TØ 7. Working with data

In this note we will look at how to plot data from a dataset. We will be using the dataset presented in this paper on “the absorption characteristics of extracted phytoplankton pigments”.

We use a DataFrame, a collection type that is similar to a table/excel-sheet, to store the data. If you are interested in learning more about these you can look at the extra material for TØ5. This weeks extra material dives into how to do calculations with a DataFrame.

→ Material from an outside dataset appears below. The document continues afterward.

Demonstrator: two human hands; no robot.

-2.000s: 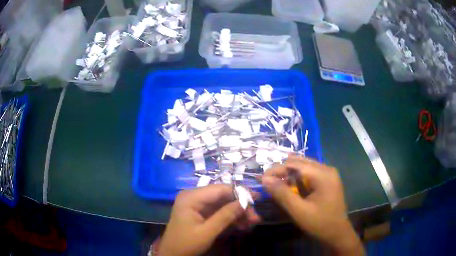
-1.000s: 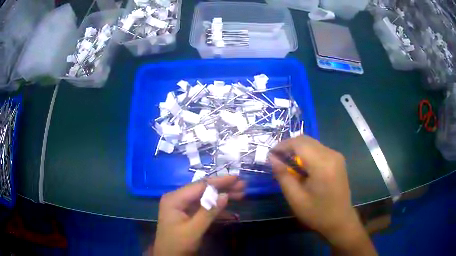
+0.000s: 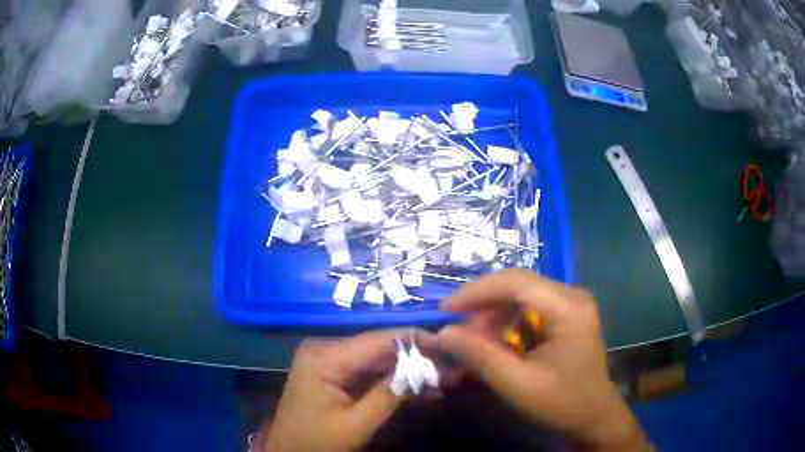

The table below shows an excerpt of the dataset. The first column wavelength_nm is the wavelength in nanometers while the other columns are adsorptions measurements for different substances.

import pandas as pd

pigments = pd.read_csv('../../datasets/curated_abs_dataset.csv')
display(pigments)
wavelength_nm chlorophyll-a chlorophyll-b fucoxanthin prasinoxanthin
0 800.2 0.0 0.000035 0.000629 0.000128
1 799.3 0.0 0.000000 0.000588 0.000166
2 798.5 0.0 0.000000 0.000599 0.000165
3 797.6 0.0 0.000000 0.000548 0.000216
4 796.7 0.0 0.000086 0.000491 0.000086
... ... ... ... ... ...
558 324.0 NaN NaN 0.003124 0.002171
559 323.1 NaN NaN 0.003056 0.002062
560 322.3 NaN NaN 0.003098 0.002207
561 321.4 NaN NaN 0.003092 0.002202
562 320.6 NaN NaN 0.003042 0.002189

563 rows × 5 columns

1 Plotting

One of the best ways to explore a dataset is to plot it, below one column of the dataset is plotted

import matplotlib.pyplot as plt

fig, ax = plt.subplots()

# Plotting
ax.plot(pigments['wavelength_nm'], 
      pigments['chlorophyll-a'], 
1      label='Chlorophyll-a')

# These are settings to make the plot look nice
2ax.set_xlabel('Wavelength [nm]')
ax.set_ylabel('Adsorption')

3ax.legend()

# This tell Python to display the plot.
4plt.show()
1
Here we plot by picking the x-axis as the wavelength from the dataset and the y-axis as measurements of chlorophyll-a
2
Setting the x-axis name.
3
Show the label in a little box, helps if we plot multiple curves in the same figure.
4
Show the plot.

1.1 Exercise: Plotting

Use the cell below to plot some of the other columns of the dataset.

Try to plot several columns at the same time.

1.2 Exercise: Interpreting plots

Chlorophyll a is the main photosynthetic pigment, while chlorophyll b is an accessory pigment found in green algae and land plants. Use the plotted spectra to explain why having both pigments could be useful.